I identify some potential avenues for the further integration of public choice theory in the literature on the development of state capacity. First, is development of a general framework for the study of ruler’s optimal decision-making. A more sophisticated (though still ‘economical’) approach would try to identify the interaction of such variables as political property rights, bureaucratic and administrative capacity, and interjurisdictional competition. Once this interaction is taken into consideration, the relationship between state capacity and a ruler’s ‘supply of governance’ appears less straightforward then usually thought of. This framework also accounts for historical cases that seem to defy the logic of standard theories of state capacity, such as when an increase in the latter lead to worse ‘terms of trade’ in the market for governance.

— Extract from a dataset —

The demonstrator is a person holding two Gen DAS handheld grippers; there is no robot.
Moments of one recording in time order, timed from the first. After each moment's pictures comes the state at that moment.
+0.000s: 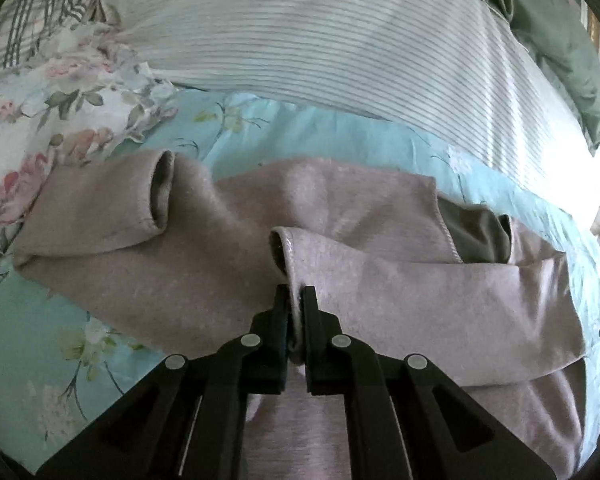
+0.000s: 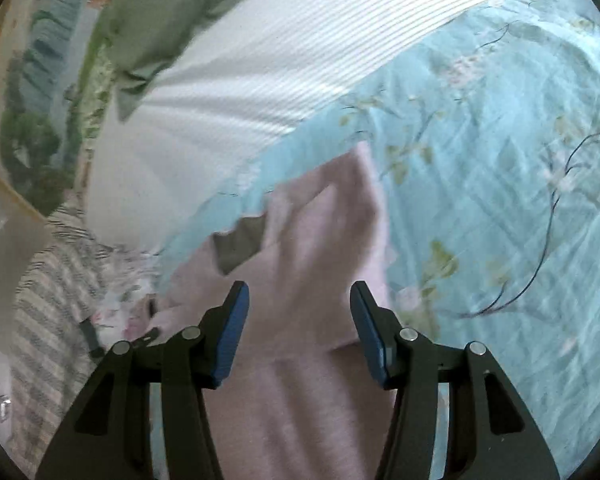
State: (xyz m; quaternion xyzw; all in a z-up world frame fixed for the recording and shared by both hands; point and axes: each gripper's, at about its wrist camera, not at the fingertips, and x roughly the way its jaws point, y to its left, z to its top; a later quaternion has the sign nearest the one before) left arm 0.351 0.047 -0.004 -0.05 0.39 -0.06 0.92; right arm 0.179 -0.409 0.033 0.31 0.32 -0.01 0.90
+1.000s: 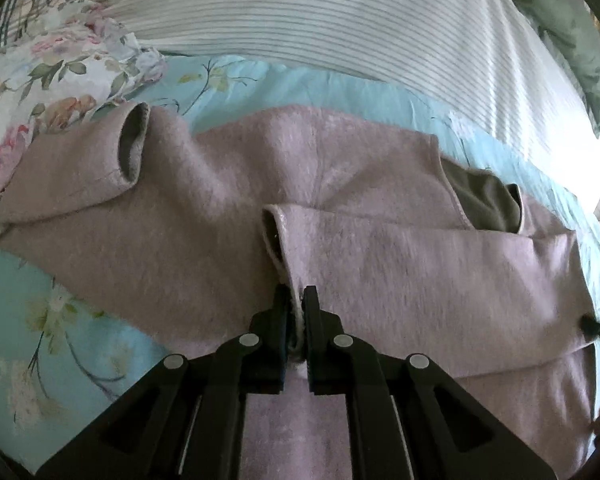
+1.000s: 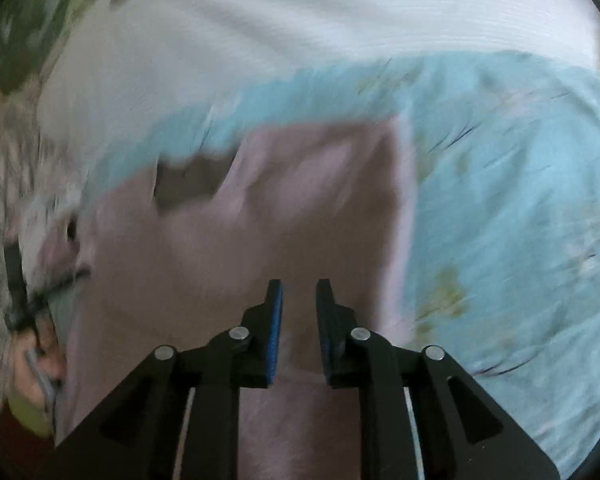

Second, I argue that a more thorough consideration of rulers’ motivations and incentives would lead one to question the standard interpretation of the relationship between conflict between sovereigns, investment in state capacity, and economic performance. Basic economics suggests that an increase in the productivity of the economy will lead, at low level of state capacity, to more intense conflict between sovereigns for the control of this more valuable tax-base. Hence, hypotheses that rely on conflict between rulers as a exogenous shock on the equilibrium investment on state capacity are likely to misidentify the latter’s causal effect on long-run productivity in the region.

Given the historical experience of the rise of high-productivity economies in the western world over the past 300 years, it is of foremost importance to incorporate the principles of public choice in studies of the evolution of the institutions that steered political actors toward introducing policies that, if not favoring it, did not discourage the productive engine of the market.